Тане нередко приходило в голову, что Цветков прежде всего и больше всего актер — актер редкого таланта; наверное, это был его главный дар, невостребованный, томившийся в неволе тех законов научной корректности, которых Костя вынужден был придерживаться, и все-таки побуждавший своего владельца время от времени хватать зрителей за руки и открывать перед ними двери в свой личный театр. Если бы зрителем Кости была одна только Таня! Тогда это еще можно было бы как-то объяснить. Но вот Цветков на минутку заглянул в «Ботсад» и не удержался, устроил спектакль, тончайший, рассчитанный на всех, не всякому актеру удастся такое — увлечь сразу Виктора, Ираиду, Наталью и Коровушкина, а Костя это сделал играючи. Но это была сложная игра, и, может быть, лишь Таня догадывалась, что в каждом его слове был свой бессознательный расчет — он всех задел, всем польстил, всех заставил задуматься. В Косте от природы был заложен тончайший резонатор. Как в корпусе скрипки Страдивари, звук, резонируя в нем, приобретал благородство. И благородство это, изливаясь на слушателей, льстило их самолюбию. Но в той сложной игре был свой секрет — актеры повторяют роли, написанные для них драматургом, Костя, сам себе драматург, в совершенстве владел тайной кассового успеха. Он тонко чувствовал, где этот самый успех искать: на той грани, где науки уже нет или, лучше сказать, еще нет, но есть насущная в ней потребность, в новом шаге, новом направлении, в тех едва различимых непротоптанных тропинках, которые когда-нибудь превратятся в бетонированные шоссе, и по ним будут привычно катить свои рассуждения их далекие потомки-коллеги.

Да! В Косте жил и этот дар, мощно подкреплявший его актерский талант: ему дано было слышать время, век, конец века, когда так ощутимо стало всеобщее разочарование в успехах точных наук, в последние сорок лет не принесших ничего сколько-нибудь фундаментально нового, когда сама наука утомилась от собственной раздробленности, разобщенности накопленного общего знания. Даже у них, в гуманитарном институте, не очень-то знаешь и вникаешь в то, чем заняты коллеги в соседней лаборатории.

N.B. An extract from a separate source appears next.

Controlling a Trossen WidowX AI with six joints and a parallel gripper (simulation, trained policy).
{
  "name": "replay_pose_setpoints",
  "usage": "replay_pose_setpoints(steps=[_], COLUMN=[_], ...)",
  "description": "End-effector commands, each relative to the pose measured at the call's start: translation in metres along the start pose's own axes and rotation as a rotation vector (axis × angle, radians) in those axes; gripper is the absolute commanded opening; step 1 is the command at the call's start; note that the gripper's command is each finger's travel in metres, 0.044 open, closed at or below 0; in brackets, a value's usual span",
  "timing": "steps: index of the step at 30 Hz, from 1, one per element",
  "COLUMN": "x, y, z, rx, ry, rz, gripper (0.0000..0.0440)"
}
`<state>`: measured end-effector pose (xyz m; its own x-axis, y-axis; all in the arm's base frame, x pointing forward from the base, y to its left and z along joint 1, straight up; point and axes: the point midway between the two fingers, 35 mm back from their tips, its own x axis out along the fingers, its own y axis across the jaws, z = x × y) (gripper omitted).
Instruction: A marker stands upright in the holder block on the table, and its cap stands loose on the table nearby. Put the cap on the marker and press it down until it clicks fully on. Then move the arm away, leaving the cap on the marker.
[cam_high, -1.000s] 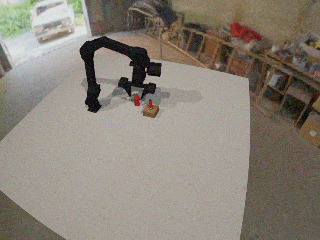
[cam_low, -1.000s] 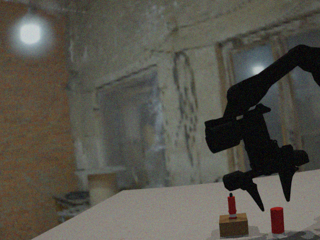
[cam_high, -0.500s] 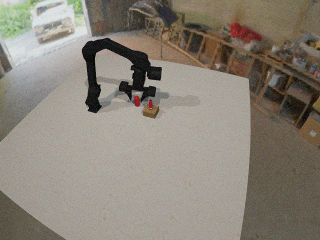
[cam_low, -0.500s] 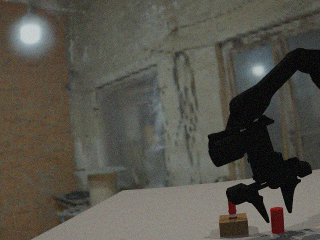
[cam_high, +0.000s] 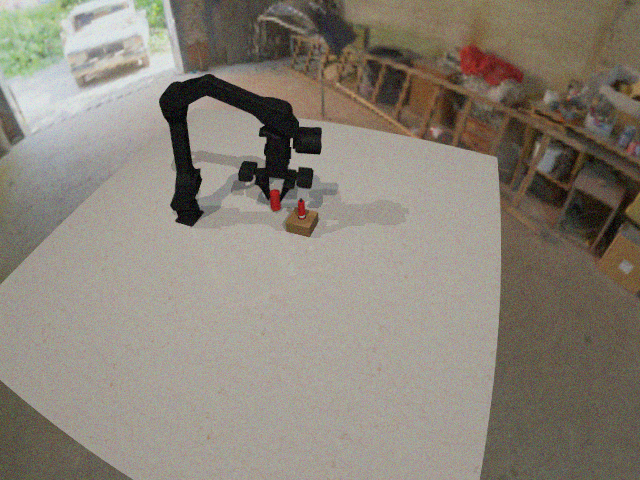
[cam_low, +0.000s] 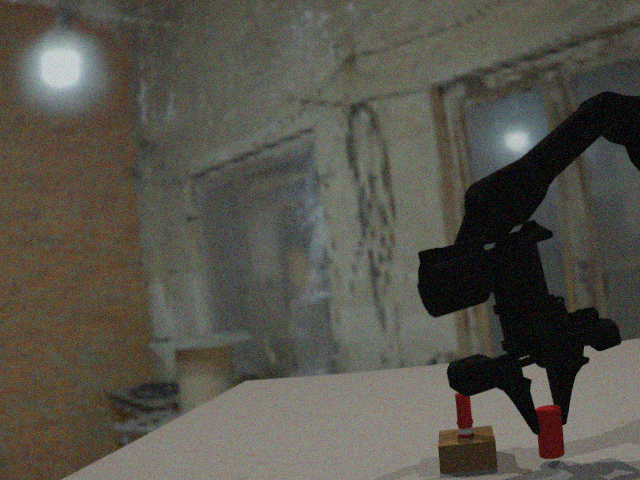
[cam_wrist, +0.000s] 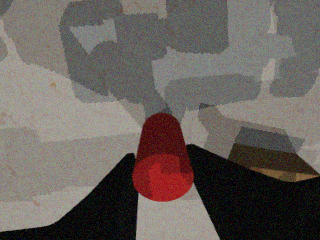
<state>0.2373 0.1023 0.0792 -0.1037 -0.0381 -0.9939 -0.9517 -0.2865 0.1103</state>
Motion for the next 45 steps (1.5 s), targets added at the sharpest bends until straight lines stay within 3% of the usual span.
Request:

Наука, как черная дыра, подумала внезапно Таня, как звезда с очень большой массой, проваливается в себя под силой собственной тяжести — ей уже не справиться с собой, она отчуждается от себя, превращаясь в индустрию. Ей трагически не хватает философского осмысления, синтеза или, возможно, чего-то более простого? Допустим, права на интересную гипотезу, на шаг вперед, сделанный без оглядки на существующие законы. Легкости — вот чего ей не хватает, права оторваться и воспарить над горами залежавшихся фактов не с тем даже, чтобы этими фактами пренебречь или присмотреться с высоты, как их заново перетряхнуть... а просто... права воспарить и помечтать о небудничном. Все так мелко, скрупулезно и буднично в этой самой науке — графики, цифры, частицы... расщепили, разрезали, поковыряли гены, покалечили живую материю, доказали, убедили... А дальше? А зачем? А для чего?